## Work instructions
Provide only the number of lines in the data below that contain the word "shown".

++++ Provided data

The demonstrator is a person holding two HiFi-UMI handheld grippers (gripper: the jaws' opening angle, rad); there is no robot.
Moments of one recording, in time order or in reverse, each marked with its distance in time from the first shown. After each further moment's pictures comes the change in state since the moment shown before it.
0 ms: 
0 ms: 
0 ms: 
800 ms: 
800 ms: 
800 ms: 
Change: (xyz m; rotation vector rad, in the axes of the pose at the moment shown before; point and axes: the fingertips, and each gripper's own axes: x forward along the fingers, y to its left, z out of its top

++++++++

## Solution to this task
2